Analysis of the Factors: Why Has the MAMAD Become a Tradable Currency?
The ongoing security situation has turned the MAMAD (residential protected space) from a “Nice to Have” requirement into a “Must Have” requirement for many tenants, especially families and young couples. Personal security has become a central parameter in choosing an apartment, sometimes more important than location or size.
Why is the premium so high? The answer lies in the intense clash between soaring demand and limited supply. The demand for protected apartments meets low supply because new construction in the city is slowing down. Reports indicate that contractors are building slower to control the inventory of unsold apartments, and developers are halting new projects in the city center due to high interest rates and lack of economic viability. The result is tremendous “pressure” on the existing inventory of new and protected apartments.
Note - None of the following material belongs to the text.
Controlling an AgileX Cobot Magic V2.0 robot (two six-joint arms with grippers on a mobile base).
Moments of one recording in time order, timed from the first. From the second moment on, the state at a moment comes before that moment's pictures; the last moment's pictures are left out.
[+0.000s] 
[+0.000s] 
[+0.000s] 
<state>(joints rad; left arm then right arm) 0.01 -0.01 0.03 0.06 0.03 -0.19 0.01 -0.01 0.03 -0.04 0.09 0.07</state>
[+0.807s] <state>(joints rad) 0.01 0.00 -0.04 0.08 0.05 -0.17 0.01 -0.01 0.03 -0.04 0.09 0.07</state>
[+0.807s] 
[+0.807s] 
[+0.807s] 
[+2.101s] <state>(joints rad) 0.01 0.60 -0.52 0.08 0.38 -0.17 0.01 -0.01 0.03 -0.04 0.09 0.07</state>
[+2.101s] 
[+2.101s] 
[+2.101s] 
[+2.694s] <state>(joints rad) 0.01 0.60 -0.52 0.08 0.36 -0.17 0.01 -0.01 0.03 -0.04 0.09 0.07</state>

An investor who purchased such an apartment benefits from a “captive” demand that allows them to raise prices sharply.
Case Study: South Tel Aviv as a Microcosm
The phenomenon is particularly noticeable in South Tel Aviv neighborhoods undergoing renewal. Yad Eliyahu neighborhood, for example, is enjoying massive demand. Real-time data shows that a new apartment in Yad Eliyahu that previously rented for 7,000 NIS, today costs around 7,800 or even 8,000 NIS. A 4-room apartment in a new project in the neighborhood already crosses the 10,000 NIS per month threshold.
These figures stand in sharp contrast to established neighborhoods in the South (such as Jaffa C or Jaffa D) or even in the Old North (such as Ramat Aviv A and B), most of which are still characterized by non-protected residential buildings where rental prices have barely changed.
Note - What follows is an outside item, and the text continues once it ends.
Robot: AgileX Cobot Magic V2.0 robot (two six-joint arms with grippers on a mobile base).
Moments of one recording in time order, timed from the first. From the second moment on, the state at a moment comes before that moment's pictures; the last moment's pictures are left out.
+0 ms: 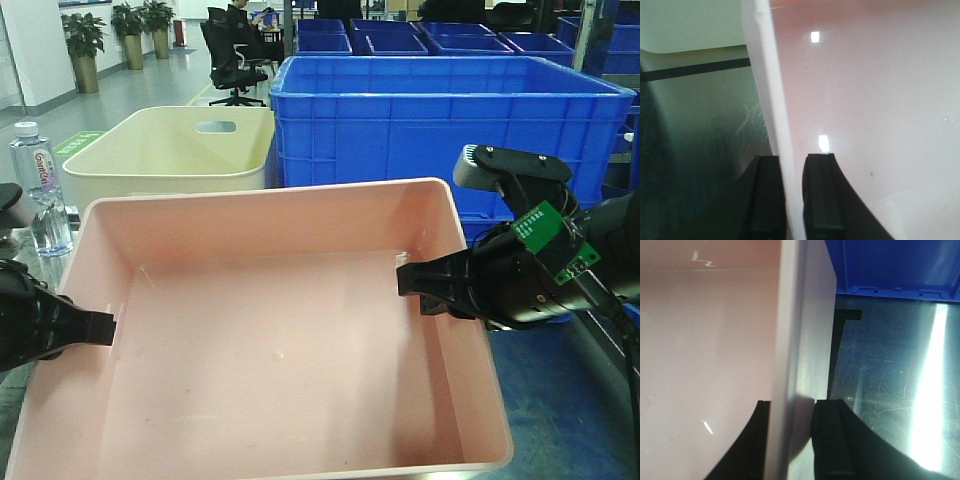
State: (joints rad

Investor Strategy: The “Safe Room” Hunt
For the investor in 2025, this gap creates two main strategies:
- The Safe Strategy: Purchasing a New Apartment Purchasing a new apartment (first hand from a contractor or second hand in a new project) guarantees immediate enjoyment of the MAMAD premium. The current yield will be relatively higher than the city average (may approach 3% and above), and the investor benefits from a new asset with low wear and tear. The disadvantage, of course, is the high purchase price, which may be higher by approximately 700,000 NIS compared to a similar older apartment.
- The Sophisticated Strategy: Purchasing an Old Apartment in a “Renewal Track”
The second strategy involves purchasing an old apartment in an urban renewal project (Tama 38/2 or Pinui Binui) that is at an advanced stage. The investor purchases at an “old” price (without a MAMAD/safe room), continues to rent at a low yield in the short term, but waits for the “quantum leap.” On the day the project is completed, they will receive a new apartment with a MAMAD, reaping both the phenomenal value appreciation from the enhancement and the jump in rental fees, which will be equivalent to the prices of new apartments. It should be noted that this is a riskier strategy, as many investors are deterred by “on-paper” projects, and the developer’s stability and project certainty must be carefully examined.
Summary
The real estate market of 2025 rewards security. The MAMAD (safe room) has transformed from a technical specification into a financial asset that generates surplus yield. An investor who knows how to identify properties that meet this basic need will enjoy a significant advantage over an investor who still buys “by the meter” only.